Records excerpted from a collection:

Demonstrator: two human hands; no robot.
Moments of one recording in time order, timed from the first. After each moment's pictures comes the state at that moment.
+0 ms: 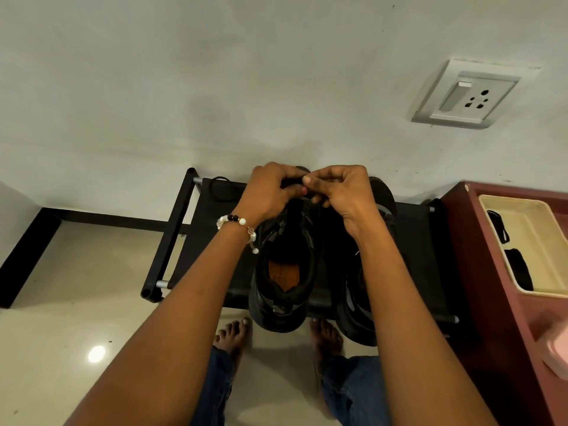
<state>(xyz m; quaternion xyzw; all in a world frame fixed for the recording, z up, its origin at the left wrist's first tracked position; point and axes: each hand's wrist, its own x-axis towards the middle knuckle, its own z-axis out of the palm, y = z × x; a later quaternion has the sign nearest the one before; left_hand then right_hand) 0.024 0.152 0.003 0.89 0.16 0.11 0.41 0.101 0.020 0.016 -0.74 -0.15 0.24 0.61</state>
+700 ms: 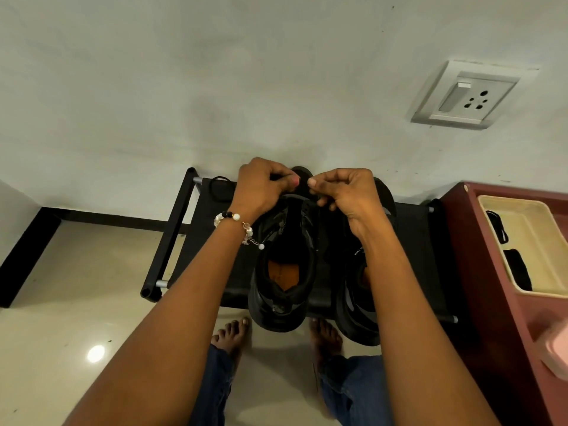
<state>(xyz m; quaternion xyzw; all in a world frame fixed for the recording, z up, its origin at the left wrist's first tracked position) 0.023 0.158 0.000 0.84 0.25 0.15 0.46 0.107 0.013 0.012 -0.75 -0.13 0.24 0.60</state>
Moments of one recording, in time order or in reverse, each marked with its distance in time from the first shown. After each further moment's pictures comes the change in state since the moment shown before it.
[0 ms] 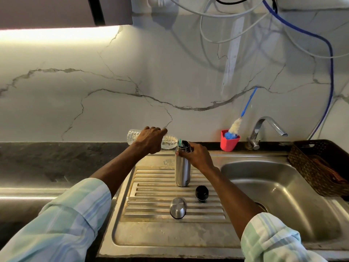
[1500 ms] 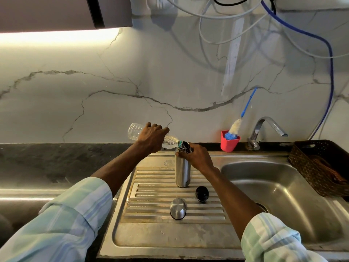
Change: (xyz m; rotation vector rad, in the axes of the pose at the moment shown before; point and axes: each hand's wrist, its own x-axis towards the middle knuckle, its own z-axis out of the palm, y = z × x) left_hand 0.002 0.011 -0.013 0.183 0.009 -0.010; right_hand -0.002 -0.002 -0.003 0.008 -0.035 0.001
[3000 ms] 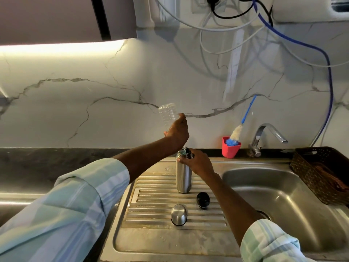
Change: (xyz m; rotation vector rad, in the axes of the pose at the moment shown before) left_hand 0.038 0.062 -0.041 0.866 -0.070 0.099; right_hand -0.006 -0.016 -0.008 -0.081 -0.040 0.036
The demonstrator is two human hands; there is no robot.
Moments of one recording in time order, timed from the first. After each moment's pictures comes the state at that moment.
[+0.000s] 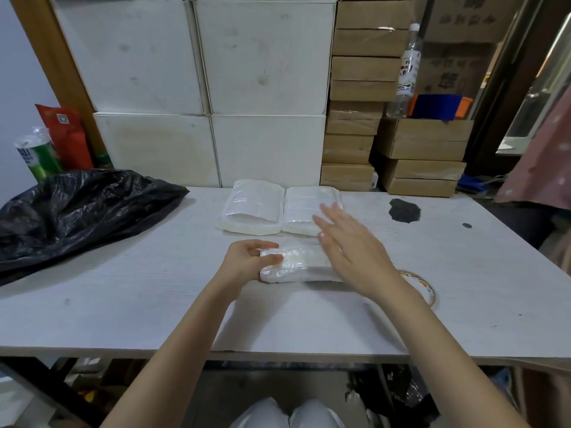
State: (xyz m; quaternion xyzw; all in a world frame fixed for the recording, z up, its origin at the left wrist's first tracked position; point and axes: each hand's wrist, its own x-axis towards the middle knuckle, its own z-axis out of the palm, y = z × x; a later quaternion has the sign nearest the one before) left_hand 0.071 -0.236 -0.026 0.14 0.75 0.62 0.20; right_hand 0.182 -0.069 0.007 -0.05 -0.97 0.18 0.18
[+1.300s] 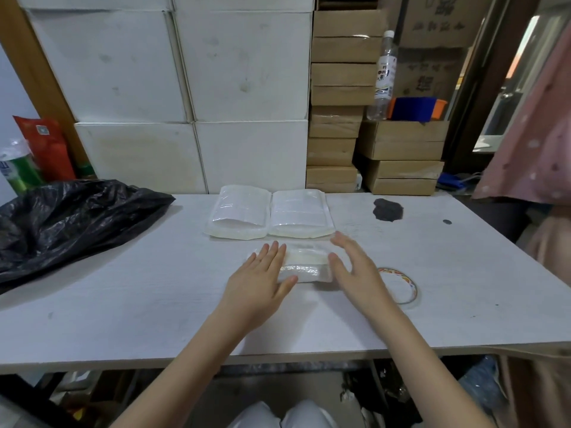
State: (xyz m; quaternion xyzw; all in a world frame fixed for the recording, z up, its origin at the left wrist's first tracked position) left_hand 0.110 -0.224 -0.040 0.42 0.90 0.09 -0.02; right_hand 0.206 -0.059 -0.032 -0.17 -0.86 0.42 0.23
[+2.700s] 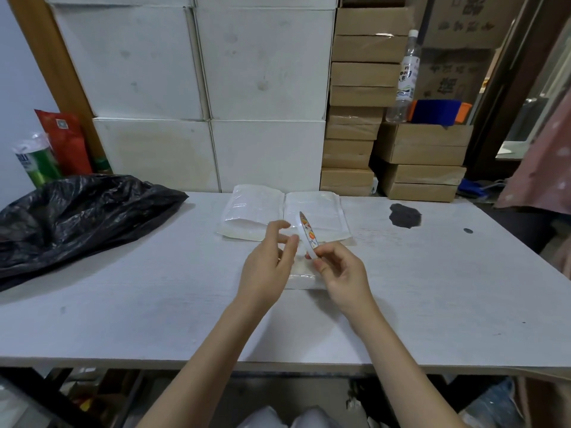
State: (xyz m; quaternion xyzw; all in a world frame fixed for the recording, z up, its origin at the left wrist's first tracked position) left_hand 0.104 -0.211 -0.017 0.28 0.82 0.51 -0.01; right_hand 0.167 -0.085 -0.045 -0.06 -0.75 0.58 0.31
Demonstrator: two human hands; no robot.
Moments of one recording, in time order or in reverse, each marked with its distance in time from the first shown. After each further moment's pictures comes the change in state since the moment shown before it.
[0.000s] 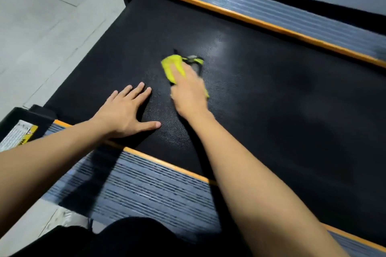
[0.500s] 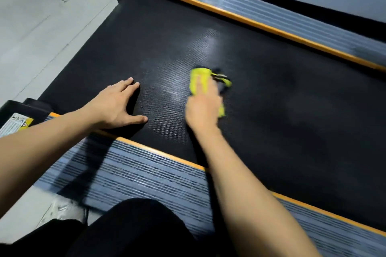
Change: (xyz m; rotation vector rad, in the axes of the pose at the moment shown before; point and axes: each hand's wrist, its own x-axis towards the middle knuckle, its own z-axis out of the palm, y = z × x) left_hand -0.015 -0.001 -0.017 -0.085 0.002 0.022; right_hand -0.067 0.026 -0.019 -0.028 0.137 0.343
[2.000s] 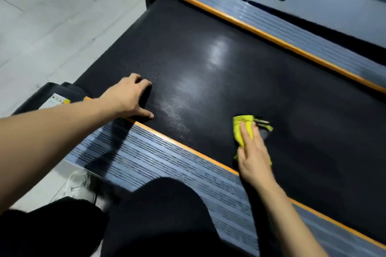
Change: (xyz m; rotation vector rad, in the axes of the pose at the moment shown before) left_hand -0.030 -0.018 -0.009 -0.006 0.017 -0.106; right_hand -0.111 0.109 -0.068 0.066 -0.230 -0.122
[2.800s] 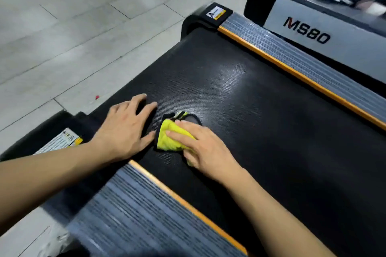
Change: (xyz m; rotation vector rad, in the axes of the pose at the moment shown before) left_hand 0.029 -0.079 0.024 0.085 0.299 -0.007; right_hand 0.169 -0.163 0.086 -0.058 -0.156 -0.987
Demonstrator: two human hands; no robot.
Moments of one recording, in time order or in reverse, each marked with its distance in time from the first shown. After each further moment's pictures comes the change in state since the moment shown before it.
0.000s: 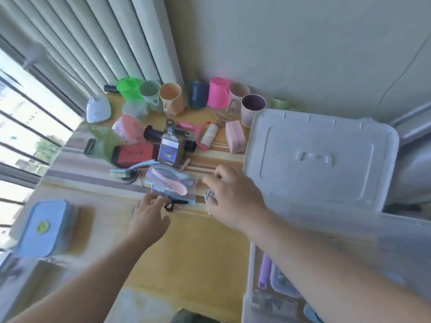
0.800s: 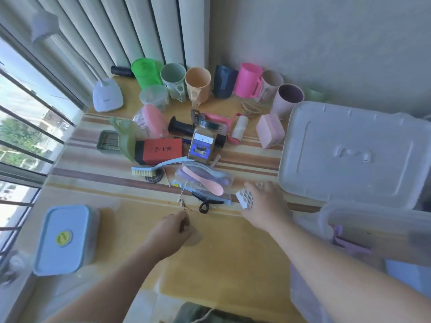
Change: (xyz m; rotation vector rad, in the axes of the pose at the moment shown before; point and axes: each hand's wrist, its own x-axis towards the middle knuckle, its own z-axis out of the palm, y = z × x) left_hand 0.035 -0.103 -0.003 -0.173 -0.370 0.154; right_hand 0.042 -0.025 0.105 -0.075 -0.443 0.610
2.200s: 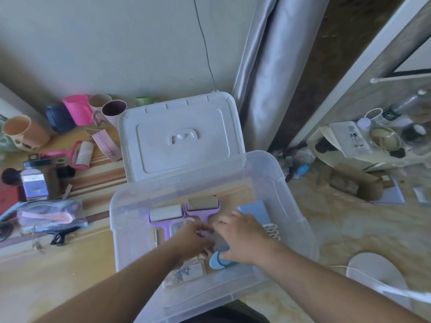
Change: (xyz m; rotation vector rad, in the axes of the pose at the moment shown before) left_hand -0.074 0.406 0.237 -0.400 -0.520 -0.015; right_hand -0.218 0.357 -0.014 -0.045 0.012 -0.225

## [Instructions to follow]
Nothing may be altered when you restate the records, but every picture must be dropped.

## [Exercise response]
Demonstrator: two human hands; no robot.
Moments of one recording in time order, timed from the first. After each moment's pictures comes the state at that moment.
+0 ms: 
<state>(xyz m; quaternion xyzw; all in a world frame fixed for the recording, z up, its origin at the left wrist's first tracked position; point and axes: each hand's wrist, its own x-axis towards the middle knuckle, its own z-axis out of the palm, y = z × x; a later quaternion has the sign nearest the one before; left_hand then right_hand) 0.024 0.152 0.003 0.89 0.16 0.11 0.41 0.101 0.020 0.016 -0.74 -0.15 0.24 0.61</state>
+700 ms: 
<state>(xyz m; quaternion xyzw; all in a world frame fixed for the recording, z up, its origin at the left wrist's first tracked position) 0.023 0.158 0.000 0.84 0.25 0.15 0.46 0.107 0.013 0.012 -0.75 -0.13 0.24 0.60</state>
Moments of one recording, in time order or in reverse, each marked with its distance in time from the first shown. After each further moment's pictures comes the change in state since the moment shown before it.
[0 ms] 
[1500 ms] 
Change: (xyz m; rotation vector rad, in the axes of the pose at the moment shown before; point and axes: each hand's wrist, its own x-axis towards the middle knuckle, its own z-axis out of the palm, y = z × x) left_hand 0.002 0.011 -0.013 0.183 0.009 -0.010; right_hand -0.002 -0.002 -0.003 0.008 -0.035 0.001
[3000 ms] 
Change: (xyz m; rotation vector rad, in the axes of the pose at the moment shown before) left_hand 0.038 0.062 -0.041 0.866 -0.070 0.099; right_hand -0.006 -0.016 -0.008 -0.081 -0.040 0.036
The demonstrator is two human hands; there is no robot.
Moments of one recording in time order, timed from the first. After each moment's pictures comes the state at that moment.
[+0.000s] 
State: (xyz m; quaternion xyzw; all in a world frame fixed for the recording, z up, its origin at the left wrist's first tracked position; point and axes: each hand's wrist, its own x-axis towards the middle knuckle, its own z-axis out of the palm, y = z × x; a later quaternion has the sign nearest the one before) left_hand 0.071 -0.236 -0.026 0.14 0.75 0.62 0.20; right_hand 0.182 -0.069 0.007 -0.05 -0.97 0.18 0.18
[+1.300s] 
State: (xyz m; quaternion xyzw; all in a world frame fixed for the recording, z up, its origin at the left wrist's first tracked position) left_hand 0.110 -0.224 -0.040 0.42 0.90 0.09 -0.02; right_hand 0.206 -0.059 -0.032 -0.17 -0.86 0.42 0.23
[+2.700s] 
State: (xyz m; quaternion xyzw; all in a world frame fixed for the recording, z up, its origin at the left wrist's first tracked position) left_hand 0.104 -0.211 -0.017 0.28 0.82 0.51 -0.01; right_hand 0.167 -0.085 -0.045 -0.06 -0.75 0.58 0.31
Demonstrator: two human hands; no robot.
Moments of one recording, in time order or in reverse, each marked with its distance in time from the first shown. After each further moment's pictures comes the change in state since the moment shown before it.
[0.000s] 
[0.500s] 
Change: (xyz m; rotation vector rad, in the axes of the pose at the moment shown before; point and axes: each hand's wrist, its own x-axis towards the middle knuckle, its own z-axis out of the palm, y = z × x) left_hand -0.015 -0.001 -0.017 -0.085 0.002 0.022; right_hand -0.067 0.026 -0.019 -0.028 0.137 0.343
[2.000s] 
Change: (xyz m; rotation vector rad, in the axes of the pose at the moment shown before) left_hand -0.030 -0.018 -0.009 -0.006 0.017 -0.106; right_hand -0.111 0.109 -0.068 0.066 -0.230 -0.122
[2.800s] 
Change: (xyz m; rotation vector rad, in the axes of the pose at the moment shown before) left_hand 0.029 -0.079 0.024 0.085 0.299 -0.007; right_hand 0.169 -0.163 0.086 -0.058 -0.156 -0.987
Demonstrator: two human hands; no robot.
Moments of one recording, in time order or in reverse, each marked with its distance in time from the first shown. After each further moment's pictures comes the change in state since the moment shown before it.
0.000s: 
0.800s: 
Change: (xyz m; rotation vector rad, in the axes of the pose at the moment shown before; point and axes: each hand's wrist, its own x-axis towards the middle knuckle, its own z-axis out of the palm, y = z × x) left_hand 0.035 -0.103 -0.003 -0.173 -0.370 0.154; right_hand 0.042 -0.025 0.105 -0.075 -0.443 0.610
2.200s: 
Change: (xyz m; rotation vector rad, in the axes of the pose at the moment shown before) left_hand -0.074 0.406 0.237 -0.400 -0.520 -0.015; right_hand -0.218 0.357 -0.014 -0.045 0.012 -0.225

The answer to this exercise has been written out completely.